Свободомыслие и жизнерадостность пронизывают «Фацетии» Браччолини. Во многих из них высмеиваются корысть, ханжество, разврат духовных лиц. Поджо, как за 32 года до него Леонардо Бруни, написал диалог «Против лицемеров». Эти гуманисты первыми отважились обличать не отдельных монахов, а монашество в целом. Яростно обрушивается Браччолини на монахов. Участники диалога заявляют, что «никакое богатство не может их удовлетворить. Постоянно они чего-то требуют, постоянно чего-то домогаются»{257}. Эти «двуногие ослы с грязной душой стали постоянно околачиваться при папском дворе»{258}, где они «требуют должностей, льгот, знаков благосклонности, привилегий…». Они — язва общества, «цель их совершенно ясна — это подлость, плутовство, ложь, коварство»{259}. В диалоге приводится множество конкретных примеров — того, как монахи, надевая маску смирения, вымогают деньги, развратничают, предаются обжорству и другим порокам.
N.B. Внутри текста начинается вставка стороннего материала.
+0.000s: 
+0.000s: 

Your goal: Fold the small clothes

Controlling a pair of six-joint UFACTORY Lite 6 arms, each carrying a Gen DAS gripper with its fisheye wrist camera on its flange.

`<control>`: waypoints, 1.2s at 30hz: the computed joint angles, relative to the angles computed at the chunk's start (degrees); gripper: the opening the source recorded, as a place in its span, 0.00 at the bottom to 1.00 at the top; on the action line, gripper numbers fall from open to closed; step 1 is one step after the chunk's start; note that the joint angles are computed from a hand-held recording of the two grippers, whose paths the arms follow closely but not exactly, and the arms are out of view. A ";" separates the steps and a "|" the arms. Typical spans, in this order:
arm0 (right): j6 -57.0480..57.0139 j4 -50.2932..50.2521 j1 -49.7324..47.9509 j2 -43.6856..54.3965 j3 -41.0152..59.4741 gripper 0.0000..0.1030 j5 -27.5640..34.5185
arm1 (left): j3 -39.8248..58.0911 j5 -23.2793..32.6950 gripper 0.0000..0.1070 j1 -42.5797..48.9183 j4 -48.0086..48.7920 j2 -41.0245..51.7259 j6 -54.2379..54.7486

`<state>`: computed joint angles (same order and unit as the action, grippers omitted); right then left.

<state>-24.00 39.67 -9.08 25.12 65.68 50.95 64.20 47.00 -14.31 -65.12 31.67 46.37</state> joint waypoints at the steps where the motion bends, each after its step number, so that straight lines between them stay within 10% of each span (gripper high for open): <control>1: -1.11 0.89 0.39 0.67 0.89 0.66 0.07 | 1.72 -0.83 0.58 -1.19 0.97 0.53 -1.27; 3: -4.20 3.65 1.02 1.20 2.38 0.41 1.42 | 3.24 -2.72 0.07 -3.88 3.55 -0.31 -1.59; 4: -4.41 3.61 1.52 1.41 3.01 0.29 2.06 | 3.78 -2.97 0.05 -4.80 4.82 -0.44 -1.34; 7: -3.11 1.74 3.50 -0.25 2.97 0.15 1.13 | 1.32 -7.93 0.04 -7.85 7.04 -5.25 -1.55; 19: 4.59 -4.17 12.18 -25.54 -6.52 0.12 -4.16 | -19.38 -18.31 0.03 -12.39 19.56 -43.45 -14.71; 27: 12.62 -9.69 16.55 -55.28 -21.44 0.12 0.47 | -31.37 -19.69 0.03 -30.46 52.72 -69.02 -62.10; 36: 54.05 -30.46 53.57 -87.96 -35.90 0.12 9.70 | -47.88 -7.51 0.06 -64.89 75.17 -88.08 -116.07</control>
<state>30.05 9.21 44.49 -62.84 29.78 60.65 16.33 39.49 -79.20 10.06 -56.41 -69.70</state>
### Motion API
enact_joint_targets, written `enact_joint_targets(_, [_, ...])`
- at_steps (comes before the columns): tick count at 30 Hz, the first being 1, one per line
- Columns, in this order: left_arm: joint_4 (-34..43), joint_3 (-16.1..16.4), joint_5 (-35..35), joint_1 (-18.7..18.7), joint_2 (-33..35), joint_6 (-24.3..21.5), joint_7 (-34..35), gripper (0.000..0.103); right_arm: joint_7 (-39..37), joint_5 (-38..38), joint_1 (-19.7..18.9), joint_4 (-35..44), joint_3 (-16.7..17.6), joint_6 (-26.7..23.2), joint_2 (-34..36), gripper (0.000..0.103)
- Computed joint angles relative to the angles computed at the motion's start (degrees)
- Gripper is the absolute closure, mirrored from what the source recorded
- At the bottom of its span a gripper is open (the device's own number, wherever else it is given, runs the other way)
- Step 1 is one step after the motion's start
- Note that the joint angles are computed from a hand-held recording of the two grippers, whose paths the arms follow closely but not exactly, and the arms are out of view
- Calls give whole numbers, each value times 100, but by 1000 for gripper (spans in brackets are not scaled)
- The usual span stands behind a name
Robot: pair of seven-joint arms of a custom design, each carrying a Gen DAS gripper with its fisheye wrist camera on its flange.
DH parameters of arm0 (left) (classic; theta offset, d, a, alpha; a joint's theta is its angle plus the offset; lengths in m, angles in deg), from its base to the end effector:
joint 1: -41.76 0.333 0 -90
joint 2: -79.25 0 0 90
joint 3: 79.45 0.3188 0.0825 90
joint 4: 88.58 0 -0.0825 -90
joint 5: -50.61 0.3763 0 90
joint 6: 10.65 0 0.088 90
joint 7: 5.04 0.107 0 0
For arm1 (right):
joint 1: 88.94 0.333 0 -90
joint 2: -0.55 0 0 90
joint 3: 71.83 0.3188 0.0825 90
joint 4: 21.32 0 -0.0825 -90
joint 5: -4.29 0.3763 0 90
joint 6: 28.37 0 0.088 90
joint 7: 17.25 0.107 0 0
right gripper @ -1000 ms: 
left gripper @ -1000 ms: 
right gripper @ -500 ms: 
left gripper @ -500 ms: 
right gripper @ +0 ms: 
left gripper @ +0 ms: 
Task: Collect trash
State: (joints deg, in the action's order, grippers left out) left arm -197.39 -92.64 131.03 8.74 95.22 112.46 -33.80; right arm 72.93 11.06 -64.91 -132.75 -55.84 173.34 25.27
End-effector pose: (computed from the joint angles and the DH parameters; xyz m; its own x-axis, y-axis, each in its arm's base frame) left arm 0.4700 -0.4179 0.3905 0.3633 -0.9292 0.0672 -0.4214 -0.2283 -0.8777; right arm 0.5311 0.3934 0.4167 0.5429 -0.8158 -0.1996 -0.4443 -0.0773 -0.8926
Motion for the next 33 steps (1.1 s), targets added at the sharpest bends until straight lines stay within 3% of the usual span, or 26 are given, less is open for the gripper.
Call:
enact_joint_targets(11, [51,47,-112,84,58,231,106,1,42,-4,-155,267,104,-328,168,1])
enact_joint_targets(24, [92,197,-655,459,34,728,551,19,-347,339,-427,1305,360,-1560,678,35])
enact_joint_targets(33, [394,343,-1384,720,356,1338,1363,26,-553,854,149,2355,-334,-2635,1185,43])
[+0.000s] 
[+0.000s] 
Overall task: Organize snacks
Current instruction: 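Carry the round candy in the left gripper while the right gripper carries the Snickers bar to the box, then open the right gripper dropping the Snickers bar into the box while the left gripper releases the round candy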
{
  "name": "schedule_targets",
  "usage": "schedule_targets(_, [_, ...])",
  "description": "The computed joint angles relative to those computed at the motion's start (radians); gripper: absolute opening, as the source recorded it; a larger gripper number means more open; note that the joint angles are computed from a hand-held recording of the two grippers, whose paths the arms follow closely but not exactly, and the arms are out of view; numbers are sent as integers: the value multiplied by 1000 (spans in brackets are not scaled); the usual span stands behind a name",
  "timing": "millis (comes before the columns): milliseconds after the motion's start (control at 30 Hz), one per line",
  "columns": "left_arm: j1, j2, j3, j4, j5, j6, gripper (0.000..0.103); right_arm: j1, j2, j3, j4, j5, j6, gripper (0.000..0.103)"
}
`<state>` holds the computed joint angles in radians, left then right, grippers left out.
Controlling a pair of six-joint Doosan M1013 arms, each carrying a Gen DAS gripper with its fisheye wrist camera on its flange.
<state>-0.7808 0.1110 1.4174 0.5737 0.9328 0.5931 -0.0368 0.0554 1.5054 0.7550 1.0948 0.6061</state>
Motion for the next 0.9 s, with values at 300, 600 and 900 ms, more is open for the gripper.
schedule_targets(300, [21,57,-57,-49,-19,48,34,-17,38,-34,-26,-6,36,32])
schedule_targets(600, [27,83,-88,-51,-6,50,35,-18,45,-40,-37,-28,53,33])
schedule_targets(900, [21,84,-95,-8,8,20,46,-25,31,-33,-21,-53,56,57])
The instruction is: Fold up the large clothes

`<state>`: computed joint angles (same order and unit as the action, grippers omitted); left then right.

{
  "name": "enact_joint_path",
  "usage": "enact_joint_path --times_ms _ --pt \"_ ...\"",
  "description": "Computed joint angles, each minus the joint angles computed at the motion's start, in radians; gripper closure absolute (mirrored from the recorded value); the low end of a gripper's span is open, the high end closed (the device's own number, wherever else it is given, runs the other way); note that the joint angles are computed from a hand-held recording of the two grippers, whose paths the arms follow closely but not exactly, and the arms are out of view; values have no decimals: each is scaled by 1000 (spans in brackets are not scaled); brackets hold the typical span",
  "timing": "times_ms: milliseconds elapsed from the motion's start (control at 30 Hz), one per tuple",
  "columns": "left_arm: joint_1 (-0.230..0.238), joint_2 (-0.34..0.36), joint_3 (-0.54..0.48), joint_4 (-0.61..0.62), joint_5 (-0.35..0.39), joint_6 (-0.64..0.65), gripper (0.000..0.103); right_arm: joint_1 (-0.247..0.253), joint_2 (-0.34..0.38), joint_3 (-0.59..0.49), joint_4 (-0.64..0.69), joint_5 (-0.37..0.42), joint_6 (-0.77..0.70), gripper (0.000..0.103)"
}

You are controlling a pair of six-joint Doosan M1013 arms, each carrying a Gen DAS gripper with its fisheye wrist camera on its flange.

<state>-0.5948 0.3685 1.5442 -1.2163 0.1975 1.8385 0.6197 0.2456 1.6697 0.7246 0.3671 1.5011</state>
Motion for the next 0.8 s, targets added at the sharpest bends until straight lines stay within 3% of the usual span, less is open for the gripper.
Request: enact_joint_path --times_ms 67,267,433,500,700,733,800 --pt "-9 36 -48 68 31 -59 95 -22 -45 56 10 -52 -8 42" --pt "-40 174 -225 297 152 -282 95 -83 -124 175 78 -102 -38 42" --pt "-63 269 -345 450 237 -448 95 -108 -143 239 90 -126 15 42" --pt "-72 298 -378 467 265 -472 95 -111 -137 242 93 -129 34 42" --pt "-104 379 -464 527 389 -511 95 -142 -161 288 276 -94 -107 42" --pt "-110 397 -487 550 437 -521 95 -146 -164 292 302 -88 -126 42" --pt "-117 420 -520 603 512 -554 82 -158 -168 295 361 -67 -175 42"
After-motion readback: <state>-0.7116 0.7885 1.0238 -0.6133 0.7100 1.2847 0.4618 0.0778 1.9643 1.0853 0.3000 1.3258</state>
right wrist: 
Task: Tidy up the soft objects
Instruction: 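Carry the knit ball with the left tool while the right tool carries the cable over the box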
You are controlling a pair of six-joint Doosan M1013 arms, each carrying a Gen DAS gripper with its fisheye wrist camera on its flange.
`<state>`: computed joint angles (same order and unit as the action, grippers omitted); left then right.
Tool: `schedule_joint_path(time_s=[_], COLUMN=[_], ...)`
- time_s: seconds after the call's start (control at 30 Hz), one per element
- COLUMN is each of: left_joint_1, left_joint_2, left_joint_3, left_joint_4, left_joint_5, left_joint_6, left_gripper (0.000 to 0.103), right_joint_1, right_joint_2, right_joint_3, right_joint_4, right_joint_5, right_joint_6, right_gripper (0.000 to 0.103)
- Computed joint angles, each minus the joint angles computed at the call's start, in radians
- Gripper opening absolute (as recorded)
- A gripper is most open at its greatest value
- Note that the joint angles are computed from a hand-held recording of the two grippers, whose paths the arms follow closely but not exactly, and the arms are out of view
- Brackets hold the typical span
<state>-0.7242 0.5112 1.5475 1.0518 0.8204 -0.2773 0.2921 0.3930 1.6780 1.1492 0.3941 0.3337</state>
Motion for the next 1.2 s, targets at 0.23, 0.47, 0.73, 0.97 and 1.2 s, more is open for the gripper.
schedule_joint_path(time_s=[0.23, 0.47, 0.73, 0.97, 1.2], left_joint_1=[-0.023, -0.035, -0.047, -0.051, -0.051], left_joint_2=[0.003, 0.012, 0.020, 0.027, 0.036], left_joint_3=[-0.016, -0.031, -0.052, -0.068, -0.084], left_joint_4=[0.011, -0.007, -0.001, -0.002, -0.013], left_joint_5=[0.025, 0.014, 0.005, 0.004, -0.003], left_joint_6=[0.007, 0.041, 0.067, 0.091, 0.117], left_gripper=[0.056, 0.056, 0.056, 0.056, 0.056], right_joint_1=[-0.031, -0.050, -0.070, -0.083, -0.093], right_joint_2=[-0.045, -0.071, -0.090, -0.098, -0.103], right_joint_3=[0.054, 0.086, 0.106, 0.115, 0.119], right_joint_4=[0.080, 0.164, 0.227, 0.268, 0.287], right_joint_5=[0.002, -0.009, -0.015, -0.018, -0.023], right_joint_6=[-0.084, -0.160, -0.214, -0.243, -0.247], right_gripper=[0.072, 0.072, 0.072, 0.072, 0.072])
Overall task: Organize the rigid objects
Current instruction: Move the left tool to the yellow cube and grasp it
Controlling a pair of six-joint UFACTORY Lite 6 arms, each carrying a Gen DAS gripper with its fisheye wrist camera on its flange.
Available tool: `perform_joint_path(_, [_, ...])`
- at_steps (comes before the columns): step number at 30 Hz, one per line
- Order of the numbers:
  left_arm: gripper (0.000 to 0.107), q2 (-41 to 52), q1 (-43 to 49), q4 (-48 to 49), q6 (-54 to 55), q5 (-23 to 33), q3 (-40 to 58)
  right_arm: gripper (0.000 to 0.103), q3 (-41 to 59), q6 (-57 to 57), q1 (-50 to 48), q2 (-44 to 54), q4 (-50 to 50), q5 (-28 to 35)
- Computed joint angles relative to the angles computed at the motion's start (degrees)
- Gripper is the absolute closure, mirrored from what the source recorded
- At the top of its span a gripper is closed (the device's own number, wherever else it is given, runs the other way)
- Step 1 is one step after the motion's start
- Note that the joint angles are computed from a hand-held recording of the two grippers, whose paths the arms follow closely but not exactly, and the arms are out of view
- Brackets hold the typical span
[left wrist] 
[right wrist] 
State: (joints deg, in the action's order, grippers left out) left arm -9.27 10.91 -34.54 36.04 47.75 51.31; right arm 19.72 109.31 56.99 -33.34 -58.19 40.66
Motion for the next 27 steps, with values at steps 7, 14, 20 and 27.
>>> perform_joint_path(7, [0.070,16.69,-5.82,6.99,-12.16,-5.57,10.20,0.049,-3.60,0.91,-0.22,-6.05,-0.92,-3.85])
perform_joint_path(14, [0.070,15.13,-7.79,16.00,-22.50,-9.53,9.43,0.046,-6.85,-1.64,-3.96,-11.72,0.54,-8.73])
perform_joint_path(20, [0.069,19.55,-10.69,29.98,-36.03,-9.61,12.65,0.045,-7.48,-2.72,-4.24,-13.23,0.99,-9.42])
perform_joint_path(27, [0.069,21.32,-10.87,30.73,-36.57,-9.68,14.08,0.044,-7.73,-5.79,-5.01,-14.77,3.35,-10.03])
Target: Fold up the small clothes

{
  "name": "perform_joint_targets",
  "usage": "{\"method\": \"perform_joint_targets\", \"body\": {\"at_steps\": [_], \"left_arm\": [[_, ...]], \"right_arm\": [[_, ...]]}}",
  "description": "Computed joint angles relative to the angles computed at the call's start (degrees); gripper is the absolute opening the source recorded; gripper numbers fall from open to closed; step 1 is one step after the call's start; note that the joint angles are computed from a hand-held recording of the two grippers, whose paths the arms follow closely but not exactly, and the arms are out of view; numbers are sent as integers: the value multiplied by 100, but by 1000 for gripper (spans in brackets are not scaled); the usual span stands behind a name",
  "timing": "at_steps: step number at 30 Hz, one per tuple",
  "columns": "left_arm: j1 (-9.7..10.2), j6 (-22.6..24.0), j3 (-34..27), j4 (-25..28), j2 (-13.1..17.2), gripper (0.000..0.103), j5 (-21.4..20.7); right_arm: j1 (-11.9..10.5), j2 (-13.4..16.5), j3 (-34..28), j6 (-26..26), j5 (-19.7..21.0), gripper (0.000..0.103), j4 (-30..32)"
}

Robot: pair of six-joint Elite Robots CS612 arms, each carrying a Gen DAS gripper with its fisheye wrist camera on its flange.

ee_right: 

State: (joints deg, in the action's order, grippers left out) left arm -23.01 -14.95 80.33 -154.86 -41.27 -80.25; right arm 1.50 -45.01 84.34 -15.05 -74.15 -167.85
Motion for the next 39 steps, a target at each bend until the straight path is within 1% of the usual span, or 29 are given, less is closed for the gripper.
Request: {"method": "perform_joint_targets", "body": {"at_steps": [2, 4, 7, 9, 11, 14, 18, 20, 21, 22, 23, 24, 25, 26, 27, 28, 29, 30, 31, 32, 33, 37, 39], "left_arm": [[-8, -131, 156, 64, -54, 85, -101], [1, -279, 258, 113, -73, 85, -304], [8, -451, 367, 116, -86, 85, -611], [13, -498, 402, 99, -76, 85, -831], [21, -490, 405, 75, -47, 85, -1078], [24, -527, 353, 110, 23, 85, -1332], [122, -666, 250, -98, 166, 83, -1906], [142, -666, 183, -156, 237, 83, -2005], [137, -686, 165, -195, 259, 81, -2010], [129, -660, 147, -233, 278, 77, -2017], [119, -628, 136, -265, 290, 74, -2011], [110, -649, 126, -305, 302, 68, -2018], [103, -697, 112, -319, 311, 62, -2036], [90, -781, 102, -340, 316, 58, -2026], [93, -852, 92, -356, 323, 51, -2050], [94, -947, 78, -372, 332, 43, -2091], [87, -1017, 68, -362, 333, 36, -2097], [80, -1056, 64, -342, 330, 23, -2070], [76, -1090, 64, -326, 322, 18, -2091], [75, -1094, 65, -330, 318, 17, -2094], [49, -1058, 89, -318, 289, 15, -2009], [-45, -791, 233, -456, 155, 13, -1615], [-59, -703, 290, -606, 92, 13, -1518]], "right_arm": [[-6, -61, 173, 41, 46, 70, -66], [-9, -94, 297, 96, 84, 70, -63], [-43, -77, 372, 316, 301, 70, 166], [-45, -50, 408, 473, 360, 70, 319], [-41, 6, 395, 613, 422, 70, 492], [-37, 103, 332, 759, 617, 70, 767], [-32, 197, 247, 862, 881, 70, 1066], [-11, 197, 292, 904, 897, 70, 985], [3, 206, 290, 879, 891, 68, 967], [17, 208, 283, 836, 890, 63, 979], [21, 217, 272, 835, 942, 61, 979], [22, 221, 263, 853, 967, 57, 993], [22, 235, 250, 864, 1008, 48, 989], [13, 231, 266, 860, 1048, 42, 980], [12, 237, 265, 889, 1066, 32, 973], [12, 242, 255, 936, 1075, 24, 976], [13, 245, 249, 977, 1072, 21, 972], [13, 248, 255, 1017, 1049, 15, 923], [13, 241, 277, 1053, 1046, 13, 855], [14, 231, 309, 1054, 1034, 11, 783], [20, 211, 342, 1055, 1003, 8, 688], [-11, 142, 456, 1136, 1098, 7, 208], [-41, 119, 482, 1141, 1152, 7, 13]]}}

Браччолини во многих отношениях развивает далее мысли, которые встречались у гуманистов старшего поколения. Особенно интересен его диалог «Об алчности». Один из собеседников, Антонио Лоски, заявляет: «Ты должен признать, что это стремление к деньгам заложено в природе всех [людей]. Поэтому все, какого бы они ни были возраста, положения, звания, достоинства, одержимы страстью к золоту, то есть алчностью…». Эта мысль кажется на первый взгляд традиционной. Однако надо иметь в виду, что взгляды гуманистов на природу людей коренным образом отличались от средневековых. В том же трактате сказано: «То, чего жаждут все, даровано нам природой и проистекает от нее. Однако ты не найдешь никого, кто не желал бы большего, чем необходимо, никого, кто не хотел бы владеть намного большим. Итак, алчность — вещь естественная»{260}.
Лоски переходит к нападкам на традиционное представление о стяжательстве и алчности, считавшейся одним из семи смертных грехов. «Я не хочу, чтобы ты возражал мне, — обращается он к оппоненту, — ссылаясь на тех грубых и неотесанных, праздно шатающихся лицемеров, которые под предлогом религии изыскивают себе без труда и усилий пищу, проповедуя другим бедность и презрение к земным благам… Представь себе, в какой беспорядок пришло бы все, если бы каждый стремился обеспечить себя только необходимым… Города утратили бы все свое великолепие, всю свою красоту, не возводились бы храмы и колоннады, исчезли бы искусства; пришли бы в полное расстройство наше существование и государство… Для государства деньги необходимы как жизненный нерв, и если в нем имеется много людей, стремящихся к приобретению денег, их можно рассматривать как основу и фундамент государства. В самом деле, если государство нуждается в помощи, к кому мы прибегнем: к бедным наемным работникам, а равно к тем, кто пренебрег богатством, или же к богатым, то есть алчным, ибо трудно разбогатеть без алчности?»{261} Таким образом, общественная польза неразрывно связана и даже обусловлена личной.
Правда, как и в других гуманистических диалогах, ни один из собеседников, в том числе Лоски, не выражает точку зрения автора полностью. Сам диалог начинается с речи Монтепульчано, которая содержит характерное для стоиков порицание скупости и корысти, являющихся корнем всех пороков. Наконец, завершающий беседу богослов Андреа Константинопольский в своей речи оправдывает стремление к обладанию богатствами, но считает, что оно должно быть умеренным, так как чрезмерная корысть превращает человека в раба неуемной жадности и в то же время пагубна для общества. Он, как и Лоски, осуждает лицемерное отношение к богатству духовных лиц, сочетающееся у них со страстью к накопительству. Это дополняет самую яркую часть диалога — утверждение о пользе и благотворности для общества богатства. Все это в целом — взгляды самого автора. Не случайно Браччолини в одном из писем говорит: «Если бы человек был лишен здоровья, богатства, родины, наша доблесть, без сомнения, была бы… бесплодной»{262}. Подлинная добродетель, пишет он в другом месте, не может существовать без отклика, так как она предназначена служить примером другим людям. Слава и богатство — вот две цели, к которым стремится человек, заключает Поджо. Такова квинтэссенция философии Браччолини, столь характерная для его времени и тех социальных слоев, которые он представляет в своем творчестве.